Wednesday, September 30, 2009

Michael Pollan: Food and Healthcare Reform

I just finished reading 2 articles about food recently published in the mainstream press. Michael Pollan penned Big Food vs. Big Insurance in the New York Times on 9.10.2009. You may be familiar with Michael Pollan as he as written numerous books on food such as The Omnivores Dilemma and The Defense of Food. The second article, Getting Real About the High Price of Cheap Food by Bryan Walsh, appeared in Time magazine on August 21, 2009. These thought provoking articles illustrate the confusion, greed, vulnerability, and hope surrounding the food we eat.

I admit to being a big fan of Michal Pollan. Although I don’t agree with him on everything, I think his research and forthrightness are not only welcome but essential. In my previous blog posting, I mentioned that the health care reform debate needs a paradigm shift to ensure that all Americans health care needs are met. In Pollan”s article, he connects food and health care reform.

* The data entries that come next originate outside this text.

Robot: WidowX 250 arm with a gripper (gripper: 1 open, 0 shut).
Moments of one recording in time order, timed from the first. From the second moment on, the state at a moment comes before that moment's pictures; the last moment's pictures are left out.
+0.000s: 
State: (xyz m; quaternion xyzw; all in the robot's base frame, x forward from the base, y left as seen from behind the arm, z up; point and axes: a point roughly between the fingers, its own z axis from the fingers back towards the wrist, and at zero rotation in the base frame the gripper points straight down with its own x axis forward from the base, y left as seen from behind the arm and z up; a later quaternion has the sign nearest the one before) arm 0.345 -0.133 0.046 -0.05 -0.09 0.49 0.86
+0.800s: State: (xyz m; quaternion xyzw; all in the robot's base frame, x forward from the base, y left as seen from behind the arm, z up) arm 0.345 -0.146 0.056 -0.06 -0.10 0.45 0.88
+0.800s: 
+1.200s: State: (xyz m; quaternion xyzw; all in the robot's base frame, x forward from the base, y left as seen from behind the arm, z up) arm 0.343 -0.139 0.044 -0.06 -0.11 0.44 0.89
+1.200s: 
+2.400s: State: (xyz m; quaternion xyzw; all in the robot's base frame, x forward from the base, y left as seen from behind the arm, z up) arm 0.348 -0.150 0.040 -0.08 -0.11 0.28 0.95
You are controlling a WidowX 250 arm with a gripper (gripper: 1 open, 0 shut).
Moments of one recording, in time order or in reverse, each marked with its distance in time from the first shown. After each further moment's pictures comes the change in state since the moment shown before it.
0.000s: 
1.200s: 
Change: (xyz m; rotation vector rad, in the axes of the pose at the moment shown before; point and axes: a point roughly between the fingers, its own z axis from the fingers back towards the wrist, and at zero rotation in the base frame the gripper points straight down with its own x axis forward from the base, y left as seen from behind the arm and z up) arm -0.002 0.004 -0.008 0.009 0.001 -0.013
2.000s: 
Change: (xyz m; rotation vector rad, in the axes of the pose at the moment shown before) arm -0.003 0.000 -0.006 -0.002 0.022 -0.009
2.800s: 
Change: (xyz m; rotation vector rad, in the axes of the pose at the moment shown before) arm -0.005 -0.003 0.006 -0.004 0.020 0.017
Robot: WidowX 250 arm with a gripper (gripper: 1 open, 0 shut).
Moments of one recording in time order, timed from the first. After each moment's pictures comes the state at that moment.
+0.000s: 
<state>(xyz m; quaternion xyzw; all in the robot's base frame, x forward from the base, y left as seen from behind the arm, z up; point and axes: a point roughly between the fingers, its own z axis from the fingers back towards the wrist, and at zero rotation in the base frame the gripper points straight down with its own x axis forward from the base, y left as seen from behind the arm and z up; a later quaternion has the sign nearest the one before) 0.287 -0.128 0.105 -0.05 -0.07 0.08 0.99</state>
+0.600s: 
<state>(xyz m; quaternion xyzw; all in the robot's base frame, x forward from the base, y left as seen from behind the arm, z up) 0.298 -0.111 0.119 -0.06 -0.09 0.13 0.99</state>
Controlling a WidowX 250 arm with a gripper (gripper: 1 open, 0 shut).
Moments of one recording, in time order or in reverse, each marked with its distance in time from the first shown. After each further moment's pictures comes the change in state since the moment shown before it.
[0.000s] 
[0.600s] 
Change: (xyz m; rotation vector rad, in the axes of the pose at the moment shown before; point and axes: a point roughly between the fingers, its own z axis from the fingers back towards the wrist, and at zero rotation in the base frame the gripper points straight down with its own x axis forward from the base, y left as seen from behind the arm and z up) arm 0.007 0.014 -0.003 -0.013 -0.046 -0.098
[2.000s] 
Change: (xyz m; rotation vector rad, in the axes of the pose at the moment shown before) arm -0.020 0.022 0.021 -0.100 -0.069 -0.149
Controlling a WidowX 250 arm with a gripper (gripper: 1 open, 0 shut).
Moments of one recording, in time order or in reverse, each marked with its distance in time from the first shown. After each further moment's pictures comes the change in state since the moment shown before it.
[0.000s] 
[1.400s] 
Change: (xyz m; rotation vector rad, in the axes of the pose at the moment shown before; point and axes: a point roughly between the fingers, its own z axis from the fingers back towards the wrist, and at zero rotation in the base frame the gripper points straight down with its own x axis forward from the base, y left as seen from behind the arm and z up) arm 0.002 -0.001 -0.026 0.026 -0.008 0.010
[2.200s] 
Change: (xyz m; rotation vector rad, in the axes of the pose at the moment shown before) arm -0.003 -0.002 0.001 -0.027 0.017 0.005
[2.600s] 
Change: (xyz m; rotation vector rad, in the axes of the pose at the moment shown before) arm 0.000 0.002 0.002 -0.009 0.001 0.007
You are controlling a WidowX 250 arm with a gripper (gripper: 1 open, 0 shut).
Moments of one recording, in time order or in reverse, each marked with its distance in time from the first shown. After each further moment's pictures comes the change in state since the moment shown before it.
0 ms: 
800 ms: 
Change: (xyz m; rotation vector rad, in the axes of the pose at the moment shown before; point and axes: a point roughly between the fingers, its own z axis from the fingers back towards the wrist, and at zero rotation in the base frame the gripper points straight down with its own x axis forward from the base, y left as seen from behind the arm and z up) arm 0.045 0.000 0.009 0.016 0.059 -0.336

In his article, Pollan focuses on the health care reform debate by stating, “The American way of eating has become the elephant in the room in the debate over health care.” The Center for Disease Control has reported that 75% of health care spending is for “preventable chronic diseases.” Startling financial statistics include: Americans annually spend $147 billion to treat obesity and $116 billion to treat diabetes. Treating obesity accounts for 10% of health care spending. Pollan’s article questions why we aren’t discussing food and food system reform.

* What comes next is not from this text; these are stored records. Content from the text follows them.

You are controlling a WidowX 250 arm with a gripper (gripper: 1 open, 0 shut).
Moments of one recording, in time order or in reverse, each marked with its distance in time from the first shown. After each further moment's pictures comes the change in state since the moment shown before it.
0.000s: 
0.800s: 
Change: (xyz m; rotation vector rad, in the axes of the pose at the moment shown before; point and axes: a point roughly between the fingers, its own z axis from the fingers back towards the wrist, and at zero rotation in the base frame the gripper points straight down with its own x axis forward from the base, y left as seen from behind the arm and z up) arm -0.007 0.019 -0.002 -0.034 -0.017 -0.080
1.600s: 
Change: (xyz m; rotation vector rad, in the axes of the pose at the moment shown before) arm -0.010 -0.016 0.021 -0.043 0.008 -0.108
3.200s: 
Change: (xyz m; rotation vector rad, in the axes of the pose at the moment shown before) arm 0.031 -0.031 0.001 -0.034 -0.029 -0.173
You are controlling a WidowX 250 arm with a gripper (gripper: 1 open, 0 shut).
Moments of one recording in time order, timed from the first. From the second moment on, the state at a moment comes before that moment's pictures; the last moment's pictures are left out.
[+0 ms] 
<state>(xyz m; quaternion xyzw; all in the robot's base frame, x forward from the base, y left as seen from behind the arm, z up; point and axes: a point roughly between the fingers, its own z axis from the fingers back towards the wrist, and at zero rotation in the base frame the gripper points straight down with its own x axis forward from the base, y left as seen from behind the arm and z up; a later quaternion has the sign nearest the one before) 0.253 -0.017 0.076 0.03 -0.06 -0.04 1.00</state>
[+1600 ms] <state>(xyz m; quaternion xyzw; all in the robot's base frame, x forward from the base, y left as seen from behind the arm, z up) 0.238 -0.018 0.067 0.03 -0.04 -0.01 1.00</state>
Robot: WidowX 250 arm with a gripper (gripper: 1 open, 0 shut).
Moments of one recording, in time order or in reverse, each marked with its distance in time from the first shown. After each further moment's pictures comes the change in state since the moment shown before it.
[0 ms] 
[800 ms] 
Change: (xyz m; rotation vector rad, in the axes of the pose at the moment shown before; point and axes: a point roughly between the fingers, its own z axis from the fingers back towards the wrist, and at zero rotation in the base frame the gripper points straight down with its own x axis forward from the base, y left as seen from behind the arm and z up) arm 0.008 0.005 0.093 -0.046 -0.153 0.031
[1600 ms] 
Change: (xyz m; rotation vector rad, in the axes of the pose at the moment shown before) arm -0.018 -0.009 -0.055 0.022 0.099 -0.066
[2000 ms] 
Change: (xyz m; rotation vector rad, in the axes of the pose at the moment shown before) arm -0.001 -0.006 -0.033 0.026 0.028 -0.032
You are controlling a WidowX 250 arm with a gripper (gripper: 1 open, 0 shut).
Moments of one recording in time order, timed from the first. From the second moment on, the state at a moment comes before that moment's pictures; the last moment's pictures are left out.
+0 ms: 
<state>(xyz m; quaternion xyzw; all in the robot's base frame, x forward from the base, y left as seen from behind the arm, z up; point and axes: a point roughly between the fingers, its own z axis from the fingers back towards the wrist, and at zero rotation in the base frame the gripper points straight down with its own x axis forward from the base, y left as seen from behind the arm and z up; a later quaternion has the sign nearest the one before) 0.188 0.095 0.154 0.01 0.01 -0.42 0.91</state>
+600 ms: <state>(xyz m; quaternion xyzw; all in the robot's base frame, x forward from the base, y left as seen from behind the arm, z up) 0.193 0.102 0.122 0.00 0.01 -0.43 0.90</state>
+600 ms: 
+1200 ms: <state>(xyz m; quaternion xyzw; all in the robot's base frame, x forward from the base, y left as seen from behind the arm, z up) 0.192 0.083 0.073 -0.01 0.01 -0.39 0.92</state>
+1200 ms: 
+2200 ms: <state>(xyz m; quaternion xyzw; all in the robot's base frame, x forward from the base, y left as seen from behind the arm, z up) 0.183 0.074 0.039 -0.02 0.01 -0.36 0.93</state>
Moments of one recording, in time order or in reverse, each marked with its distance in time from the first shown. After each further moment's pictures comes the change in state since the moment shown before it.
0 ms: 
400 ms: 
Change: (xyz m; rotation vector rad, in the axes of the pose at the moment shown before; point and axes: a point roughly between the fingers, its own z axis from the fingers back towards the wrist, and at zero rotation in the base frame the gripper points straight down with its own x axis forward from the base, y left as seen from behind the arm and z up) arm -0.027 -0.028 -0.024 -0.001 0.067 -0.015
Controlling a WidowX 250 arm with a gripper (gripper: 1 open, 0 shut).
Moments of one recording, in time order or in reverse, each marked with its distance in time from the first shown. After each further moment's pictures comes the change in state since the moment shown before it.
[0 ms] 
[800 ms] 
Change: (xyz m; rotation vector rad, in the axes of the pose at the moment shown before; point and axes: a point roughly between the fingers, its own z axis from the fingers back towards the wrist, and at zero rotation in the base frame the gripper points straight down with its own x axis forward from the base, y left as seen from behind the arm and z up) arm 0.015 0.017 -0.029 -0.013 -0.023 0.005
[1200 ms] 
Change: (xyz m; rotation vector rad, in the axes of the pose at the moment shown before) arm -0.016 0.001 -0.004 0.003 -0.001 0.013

Pollan proposes that the US government is actually subsidizing the cost of treating Type 2 Diabetes. For example, over the past 10 years, lawmakers in Washington D.C. have given more than $50 billion dollars to the corn industry, thus allowing the corn to remain cheap and therefore widely available. How is corn related to health care? The increasing consumption of high fructose corn syrup (HFCS) is currently fueling the obesity and diabetes epidemics. Cheap corn allows the average person to buy a Big Mac, fries, and a Coke from McDonalds for about $5. This cheap meal not only has no nutritional value but also contains a whopping 1200 calories. This is more than half of the recommended daily caloric intake for an adult.

Cheap food may be cheap at the point of sale but Pollan and Walsh both point out that when other costs are taken into consideration, the cost of food is actually much higher. Costs normally invisible to the average food consumer include:
  1. the health impact (and treatment): Some of these numbers were discussed earlier·
  2. environmental degradation: 19% of fossil fuels used in the U.S. are used for our “energy-intensive food system); 23 million tons of fertilizer are used annually to grow crops in the U.S.; runoff from these intensive fertilizers pollute Midwest rivers and the Gulf of Mexico killing sea life. The fishing industry in the Gulf of Mexico loses 212,000 metrics tons of seafood yearly due to this fertilizer runoff.
  3. animal welfare: 70% of antibiotics administered in the U.S. are given to animals raised for food, not humans, This leads to antibiotics resistance in animals and humans that costs the public-health system $4-5 billion annually.
These are just some of the costs, which illustrate that our food system is not sustainable as it currently stands. Not only do Pollan and Walsh illustrate the problems associated with our current food and health care system, they both invite discussion as to how best to develop a new food and health care paradigm. I’m thankful to both of them for illustrating the “uncomfortable realities of how we eat.”

I don’t believe all hope is lost. In an upcoming blog post, I’ll discuss why I’m hopeful that true change is possible.